OTAGO.
A strange case of suicide was discovered at the Kaikorai on Tuesday afternoon, when it was found that Mr Robert W. S. Grieve, manager of a flaxmill there, had hanged himself in his own house. As he had not been seen since Sunday night suspicion was aroused, and one of the neighbours effected an entrance. He found the deceased suspended from the roof in a state of nudity. His feet were partly resting on a door mat, and behind him was a chair off which he had evidently jumped. He had made a loop of a silk scarf, to which he added a piece of rope, which was fastened to some pieces of scantling nailed together, and resting on the trimmings of the door, which had been locked from the inside. The window-blinds were down, md from the disarranged state of the bed clothes it is conjectured that he had previously been in bed. A light was seen in the house about 11.30 on Sunday night, and the milk-boy who called at the house on Monday morning knocked several times, but was not answered. The deceased, who was a civil engineer, was unmarried, about 30 years old, and a native of Edinburgh. He was well known here, and came to the colony about five years ago in charge of the Government dredging machinery, which was afterwards erected in the Exhibition building under his superintendence. He was subsequently contractor for and superintended the work carried on by the little dredge Pioneer. It is supposed, that recent pecuniary losses preyed upon his mind and led him to commit this act. At an inquest held at the Argyle Hotel, Kaikorai Valley, before Mr T. Hocken, the jury returned a verdict that "the deceased Robert William Symington Grieve committed suicide by hanging himself, while in a state of temporary insanity, at the Kaikorai Talley, on or about the 17th day of April, 1870, in the passage of the house he lived in." -Wellington Independant, 28/4/1870.
LEGAL NOTICES.
ORDER OF JUDGE.
IN THE SUPREME COURT OF NEW ZEALAND, OTAGO.AND SOUTHLAND DISTRICT.

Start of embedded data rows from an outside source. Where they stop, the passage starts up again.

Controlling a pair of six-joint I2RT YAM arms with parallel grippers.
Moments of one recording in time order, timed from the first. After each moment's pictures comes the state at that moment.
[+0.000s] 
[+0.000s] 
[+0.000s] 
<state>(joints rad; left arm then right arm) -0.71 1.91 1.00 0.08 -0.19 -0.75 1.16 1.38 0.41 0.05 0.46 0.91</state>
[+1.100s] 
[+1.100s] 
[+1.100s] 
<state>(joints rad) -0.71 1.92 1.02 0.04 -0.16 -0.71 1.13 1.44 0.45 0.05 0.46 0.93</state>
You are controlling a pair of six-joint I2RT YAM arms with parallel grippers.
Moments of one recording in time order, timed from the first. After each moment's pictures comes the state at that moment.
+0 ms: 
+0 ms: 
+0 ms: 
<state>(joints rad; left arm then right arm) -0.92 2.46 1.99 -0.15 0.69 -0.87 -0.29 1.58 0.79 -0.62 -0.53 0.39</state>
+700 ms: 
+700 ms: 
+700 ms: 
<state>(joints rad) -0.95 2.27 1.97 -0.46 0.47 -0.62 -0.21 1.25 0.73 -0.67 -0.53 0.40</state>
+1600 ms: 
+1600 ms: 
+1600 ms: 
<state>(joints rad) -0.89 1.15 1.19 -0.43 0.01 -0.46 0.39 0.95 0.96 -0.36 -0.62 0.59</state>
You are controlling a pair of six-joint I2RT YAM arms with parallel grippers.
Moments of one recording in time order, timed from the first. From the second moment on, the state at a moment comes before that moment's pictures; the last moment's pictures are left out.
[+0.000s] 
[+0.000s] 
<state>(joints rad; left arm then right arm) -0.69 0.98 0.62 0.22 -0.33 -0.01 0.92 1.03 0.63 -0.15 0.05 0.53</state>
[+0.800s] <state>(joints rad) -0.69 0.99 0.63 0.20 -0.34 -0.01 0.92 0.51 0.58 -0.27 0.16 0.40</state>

In the matter of Robert William Symington Grieve, of Kaikorai, near Dunedin, in the Province of Otago, Civil Engineer, deceased intestate. UPON reading the Affidavits of John Bevin and Alfred Chetham Strode, I do order that Alfred Chetham Strede, Esquire, a Curator of the Estates of Deceased Persons, shall be Administrator of all and singular the goods, chattels, and credits of Robert William Symington Grieve, deceased, and that this Order be published in the Otago Daily Times newspaper, as "The Intestate Estates Act, 1865," directs.
Dated at Dunedin, this second day of August, 1870. -Otago Daily Times, 8/8/1870.